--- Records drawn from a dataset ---

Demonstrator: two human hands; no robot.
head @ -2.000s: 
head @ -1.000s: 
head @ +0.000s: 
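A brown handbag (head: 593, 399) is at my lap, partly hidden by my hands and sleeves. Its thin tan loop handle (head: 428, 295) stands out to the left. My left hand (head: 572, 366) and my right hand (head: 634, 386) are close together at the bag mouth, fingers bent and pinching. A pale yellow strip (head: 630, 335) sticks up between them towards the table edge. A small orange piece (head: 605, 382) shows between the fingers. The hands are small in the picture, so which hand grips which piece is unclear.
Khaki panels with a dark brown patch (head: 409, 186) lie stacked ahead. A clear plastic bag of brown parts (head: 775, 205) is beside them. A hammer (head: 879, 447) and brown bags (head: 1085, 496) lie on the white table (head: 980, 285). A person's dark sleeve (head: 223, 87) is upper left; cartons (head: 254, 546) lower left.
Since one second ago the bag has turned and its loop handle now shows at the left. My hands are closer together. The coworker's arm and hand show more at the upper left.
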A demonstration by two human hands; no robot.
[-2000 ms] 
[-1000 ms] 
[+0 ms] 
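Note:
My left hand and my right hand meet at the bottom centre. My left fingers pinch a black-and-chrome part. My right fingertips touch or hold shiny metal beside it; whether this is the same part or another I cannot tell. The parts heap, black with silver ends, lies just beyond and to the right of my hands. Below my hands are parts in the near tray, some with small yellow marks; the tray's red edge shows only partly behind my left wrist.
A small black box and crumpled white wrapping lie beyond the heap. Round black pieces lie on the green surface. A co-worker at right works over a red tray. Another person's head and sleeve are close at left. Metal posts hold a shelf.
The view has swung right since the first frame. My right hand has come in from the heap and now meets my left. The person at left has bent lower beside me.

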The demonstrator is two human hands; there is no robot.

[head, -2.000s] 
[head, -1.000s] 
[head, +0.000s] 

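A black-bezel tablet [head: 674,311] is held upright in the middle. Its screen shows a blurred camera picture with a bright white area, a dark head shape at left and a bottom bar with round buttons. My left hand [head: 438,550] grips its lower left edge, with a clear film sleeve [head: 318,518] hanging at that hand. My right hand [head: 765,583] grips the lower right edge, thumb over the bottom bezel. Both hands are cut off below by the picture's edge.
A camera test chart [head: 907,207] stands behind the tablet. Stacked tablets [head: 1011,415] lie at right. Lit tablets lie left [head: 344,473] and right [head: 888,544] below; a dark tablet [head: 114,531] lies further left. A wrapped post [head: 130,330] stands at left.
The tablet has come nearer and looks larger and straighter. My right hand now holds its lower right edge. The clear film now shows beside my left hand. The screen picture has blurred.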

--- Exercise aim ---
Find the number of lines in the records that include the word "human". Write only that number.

--- Answer section ---
3